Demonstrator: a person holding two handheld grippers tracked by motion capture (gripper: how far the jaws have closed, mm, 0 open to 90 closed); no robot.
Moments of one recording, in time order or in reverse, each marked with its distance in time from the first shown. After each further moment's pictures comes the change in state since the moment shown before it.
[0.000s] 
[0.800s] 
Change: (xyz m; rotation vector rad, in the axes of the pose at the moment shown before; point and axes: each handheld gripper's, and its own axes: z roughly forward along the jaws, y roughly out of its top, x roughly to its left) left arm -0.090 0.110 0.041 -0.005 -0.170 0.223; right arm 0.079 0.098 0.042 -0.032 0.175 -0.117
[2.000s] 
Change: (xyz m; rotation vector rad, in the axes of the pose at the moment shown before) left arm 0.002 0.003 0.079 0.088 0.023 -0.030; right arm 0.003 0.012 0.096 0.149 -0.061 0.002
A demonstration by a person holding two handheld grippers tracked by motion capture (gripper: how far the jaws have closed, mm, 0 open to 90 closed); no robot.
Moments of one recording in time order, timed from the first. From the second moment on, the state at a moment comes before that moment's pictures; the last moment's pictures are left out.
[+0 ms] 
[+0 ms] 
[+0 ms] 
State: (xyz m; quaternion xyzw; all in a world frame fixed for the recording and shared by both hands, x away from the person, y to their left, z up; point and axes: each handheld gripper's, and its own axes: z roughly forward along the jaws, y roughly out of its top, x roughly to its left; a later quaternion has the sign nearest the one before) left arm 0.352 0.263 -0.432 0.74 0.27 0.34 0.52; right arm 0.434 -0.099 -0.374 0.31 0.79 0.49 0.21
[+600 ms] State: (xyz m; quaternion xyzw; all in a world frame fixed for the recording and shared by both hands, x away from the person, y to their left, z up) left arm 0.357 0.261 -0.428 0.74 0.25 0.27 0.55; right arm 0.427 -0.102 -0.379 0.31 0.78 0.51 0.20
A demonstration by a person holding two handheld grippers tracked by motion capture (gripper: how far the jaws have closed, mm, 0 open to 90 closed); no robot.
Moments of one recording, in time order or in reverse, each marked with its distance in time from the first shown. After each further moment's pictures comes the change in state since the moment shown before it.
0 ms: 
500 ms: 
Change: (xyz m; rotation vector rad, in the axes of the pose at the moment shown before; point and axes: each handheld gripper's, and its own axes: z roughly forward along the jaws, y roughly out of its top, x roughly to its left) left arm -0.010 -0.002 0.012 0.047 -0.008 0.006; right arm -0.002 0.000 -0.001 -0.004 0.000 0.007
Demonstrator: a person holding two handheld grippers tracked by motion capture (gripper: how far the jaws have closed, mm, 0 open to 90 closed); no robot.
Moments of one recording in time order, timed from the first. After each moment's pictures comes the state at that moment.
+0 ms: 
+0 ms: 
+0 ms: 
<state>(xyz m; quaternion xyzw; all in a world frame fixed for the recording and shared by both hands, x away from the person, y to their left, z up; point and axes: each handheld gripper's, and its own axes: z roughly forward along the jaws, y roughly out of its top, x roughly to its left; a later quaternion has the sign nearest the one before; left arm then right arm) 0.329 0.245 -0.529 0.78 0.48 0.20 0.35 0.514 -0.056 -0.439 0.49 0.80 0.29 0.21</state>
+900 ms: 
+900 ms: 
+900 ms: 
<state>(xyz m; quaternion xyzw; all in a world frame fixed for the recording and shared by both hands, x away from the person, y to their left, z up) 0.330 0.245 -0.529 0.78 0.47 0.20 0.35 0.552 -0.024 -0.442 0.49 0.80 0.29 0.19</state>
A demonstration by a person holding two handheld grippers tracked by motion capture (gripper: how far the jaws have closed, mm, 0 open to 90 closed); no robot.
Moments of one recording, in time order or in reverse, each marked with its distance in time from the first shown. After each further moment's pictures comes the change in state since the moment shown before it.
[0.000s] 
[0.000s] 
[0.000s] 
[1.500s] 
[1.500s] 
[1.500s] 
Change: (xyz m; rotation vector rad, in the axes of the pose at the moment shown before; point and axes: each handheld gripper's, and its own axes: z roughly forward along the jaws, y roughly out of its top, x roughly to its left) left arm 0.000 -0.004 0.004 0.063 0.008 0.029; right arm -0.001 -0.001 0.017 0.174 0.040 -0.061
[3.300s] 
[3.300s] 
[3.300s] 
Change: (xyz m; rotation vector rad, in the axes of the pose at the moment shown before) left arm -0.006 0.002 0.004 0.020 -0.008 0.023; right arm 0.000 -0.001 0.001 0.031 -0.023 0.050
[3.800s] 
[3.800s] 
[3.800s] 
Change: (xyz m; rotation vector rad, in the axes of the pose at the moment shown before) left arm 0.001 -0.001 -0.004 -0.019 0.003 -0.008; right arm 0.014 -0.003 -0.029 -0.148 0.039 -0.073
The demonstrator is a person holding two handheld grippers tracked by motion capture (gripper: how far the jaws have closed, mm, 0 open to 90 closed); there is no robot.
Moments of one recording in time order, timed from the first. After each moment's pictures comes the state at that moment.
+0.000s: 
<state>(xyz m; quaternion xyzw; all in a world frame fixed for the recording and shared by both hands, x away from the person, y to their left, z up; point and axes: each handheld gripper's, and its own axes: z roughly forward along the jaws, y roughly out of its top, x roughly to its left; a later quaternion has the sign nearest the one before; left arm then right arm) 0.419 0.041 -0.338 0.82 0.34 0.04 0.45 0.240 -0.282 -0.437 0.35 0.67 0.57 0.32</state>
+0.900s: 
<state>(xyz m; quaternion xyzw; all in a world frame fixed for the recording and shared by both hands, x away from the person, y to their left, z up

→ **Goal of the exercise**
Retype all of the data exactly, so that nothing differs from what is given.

→ **Exercise answer**
Demonstrator: a person holding two handheld grippers tracked by motion capture (gripper: how far the jaws have closed, mm, 0 open to 90 closed); no robot.
Moments of one recording, in time order or in reverse, each marked with its distance in time from the first shown. After each further moment's pictures comes the change in state since the moment shown before it.
[0.000s] 
[0.800s] 
Change: (xyz m; rotation vector rad, in the axes of the pose at the moment shown before; point and axes: each handheld gripper's, and its own axes: z roughly forward along the jaws, y roughly out of its top, x roughly to its left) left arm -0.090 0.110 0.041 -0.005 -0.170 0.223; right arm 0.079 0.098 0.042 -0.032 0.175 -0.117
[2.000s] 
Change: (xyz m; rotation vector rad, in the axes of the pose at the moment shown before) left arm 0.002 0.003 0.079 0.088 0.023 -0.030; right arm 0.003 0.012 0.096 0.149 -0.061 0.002
A demonstration by a person holding two handheld grippers tracked by motion capture (gripper: how far the jaws have closed, mm, 0 open to 90 closed); no robot.
Moments of one recording in time order, timed from the first. From the second moment on, the state at a moment comes before that moment's pictures; the last moment's pictures are left out.
[+0 ms] 
[+0 ms] 
[+0 ms] 
State: (xyz m; quaternion xyzw; all in a world frame fixed for the recording and shared by both hands, x away from the person, y to their left, z up; point and axes: each handheld gripper's, and its own axes: z roughly forward along the jaws, y roughly out of its top, x roughly to its left; a later quaternion has the sign nearest the one before) left arm 0.352 0.263 -0.432 0.74 0.27 0.34 0.52; right arm 0.434 -0.099 -0.374 0.31 0.79 0.49 0.21
[+600 ms] State: (xyz m; quaternion xyzw; all in a world frame fixed for the recording and shared by both hands, x away from the person, y to their left, z up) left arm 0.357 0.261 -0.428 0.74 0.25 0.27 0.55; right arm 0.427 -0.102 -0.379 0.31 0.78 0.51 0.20
A demonstration by a person holding two handheld grippers tracked by motion capture (gripper: how far the jaws have closed, mm, 0 open to 90 closed); no robot.
Moments of one recording, in time order or in reverse, each marked with its distance in time from the first shown. After each further moment's pictures comes the change in state since the moment shown before it.
0 ms: 
500 ms: 
Change: (xyz m; rotation vector rad, in the axes of the pose at the moment shown before; point and axes: each handheld gripper's, and its own axes: z roughly forward along the jaws, y roughly out of its top, x roughly to its left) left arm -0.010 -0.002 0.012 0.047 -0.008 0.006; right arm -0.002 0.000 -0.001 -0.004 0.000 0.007
Demonstrator: a person holding two handheld grippers tracked by motion capture (gripper: how far the jaws have closed, mm, 0 open to 90 closed); no robot.
Moments of one recording in time order, timed from the first. After each moment's pictures comes the state at that moment.
+0 ms: 
+0 ms: 
+0 ms: 
<state>(xyz m; quaternion xyzw; all in a world frame fixed for the recording and shared by both hands, x away from the person, y to their left, z up; point and axes: each handheld gripper's, and its own axes: z roughly forward along the jaws, y roughly out of its top, x roughly to its left; a later quaternion has the sign nearest the one before; left arm then right arm) 0.329 0.245 -0.529 0.78 0.48 0.20 0.35 0.514 -0.056 -0.439 0.49 0.80 0.29 0.21</state>
+900 ms: 
+900 ms: 
+900 ms: 
<state>(xyz m; quaternion xyzw; all in a world frame fixed for the recording and shared by both hands, x away from the person, y to their left, z up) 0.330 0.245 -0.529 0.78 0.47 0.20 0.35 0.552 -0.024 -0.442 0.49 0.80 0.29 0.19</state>
A demonstration by a person holding two handheld grippers tracked by motion capture (gripper: how far the jaws have closed, mm, 0 open to 90 closed); no robot.
Moments of one recording, in time order or in reverse, each marked with its distance in time from the first shown. After each further moment's pictures comes the change in state since the moment shown before it.
[0.000s] 
[0.000s] 
[0.000s] 
[1.500s] 
[1.500s] 
[1.500s] 
Change: (xyz m; rotation vector rad, in the axes of the pose at the moment shown before; point and axes: each handheld gripper's, and its own axes: z roughly forward along the jaws, y roughly out of its top, x roughly to its left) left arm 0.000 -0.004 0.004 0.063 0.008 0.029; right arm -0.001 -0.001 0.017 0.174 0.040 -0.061
[3.300s] 
[3.300s] 
[3.300s] 
Change: (xyz m; rotation vector rad, in the axes of the pose at the moment shown before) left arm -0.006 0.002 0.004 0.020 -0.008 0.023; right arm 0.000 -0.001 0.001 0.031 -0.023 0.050
[3.800s] 
[3.800s] 
[3.800s] 
Change: (xyz m; rotation vector rad, in the axes of the pose at the moment shown before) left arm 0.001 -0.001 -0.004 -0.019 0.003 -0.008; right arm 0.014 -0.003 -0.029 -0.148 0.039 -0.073
The demonstrator is a person holding two handheld grippers tracked by motion capture (gripper: how far the jaws have closed, mm, 0 open to 90 closed); there is no robot.
Moments of one recording in time order, timed from the first. After each moment's pictures comes the state at that moment.
+0.000s: 
<state>(xyz m; quaternion xyzw; all in a world frame fixed for the recording and shared by both hands, x away from the person, y to their left, z up; point and axes: each handheld gripper's, and its own axes: z roughly forward along the jaws, y roughly out of its top, x roughly to its left; a later quaternion has the sign nearest the one before; left arm then right arm) 0.419 0.041 -0.338 0.82 0.34 0.04 0.45 0.240 -0.282 -0.437 0.35 0.67 0.57 0.32</state>
+0.900s: 
<state>(xyz m; quaternion xyzw; all in a world frame fixed for the recording and shared by both hands, x away from the person, y to their left, z up

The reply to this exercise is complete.